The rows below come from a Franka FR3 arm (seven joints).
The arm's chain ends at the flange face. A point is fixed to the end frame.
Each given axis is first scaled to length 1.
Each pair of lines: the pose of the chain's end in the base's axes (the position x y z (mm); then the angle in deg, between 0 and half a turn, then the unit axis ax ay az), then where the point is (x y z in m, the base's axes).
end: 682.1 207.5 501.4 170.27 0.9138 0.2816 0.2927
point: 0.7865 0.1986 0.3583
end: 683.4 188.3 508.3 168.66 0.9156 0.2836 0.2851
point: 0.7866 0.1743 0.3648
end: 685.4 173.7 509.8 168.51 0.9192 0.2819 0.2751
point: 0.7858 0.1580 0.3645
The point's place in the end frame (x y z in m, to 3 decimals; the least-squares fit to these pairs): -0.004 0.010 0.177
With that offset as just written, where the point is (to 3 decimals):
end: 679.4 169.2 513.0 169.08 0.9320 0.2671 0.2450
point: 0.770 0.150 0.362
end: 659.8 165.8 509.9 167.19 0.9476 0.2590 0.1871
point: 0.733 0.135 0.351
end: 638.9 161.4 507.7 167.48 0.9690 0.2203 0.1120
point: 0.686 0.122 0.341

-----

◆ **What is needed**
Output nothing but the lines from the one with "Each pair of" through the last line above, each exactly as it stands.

◆ **Response to this task**
Each pair of lines: the pose of the chain's end in the base's axes (the position x y z (mm); then the angle in deg, between 0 and half a turn, then the unit axis ax ay az), then where the point is (x y z in m, the base's axes).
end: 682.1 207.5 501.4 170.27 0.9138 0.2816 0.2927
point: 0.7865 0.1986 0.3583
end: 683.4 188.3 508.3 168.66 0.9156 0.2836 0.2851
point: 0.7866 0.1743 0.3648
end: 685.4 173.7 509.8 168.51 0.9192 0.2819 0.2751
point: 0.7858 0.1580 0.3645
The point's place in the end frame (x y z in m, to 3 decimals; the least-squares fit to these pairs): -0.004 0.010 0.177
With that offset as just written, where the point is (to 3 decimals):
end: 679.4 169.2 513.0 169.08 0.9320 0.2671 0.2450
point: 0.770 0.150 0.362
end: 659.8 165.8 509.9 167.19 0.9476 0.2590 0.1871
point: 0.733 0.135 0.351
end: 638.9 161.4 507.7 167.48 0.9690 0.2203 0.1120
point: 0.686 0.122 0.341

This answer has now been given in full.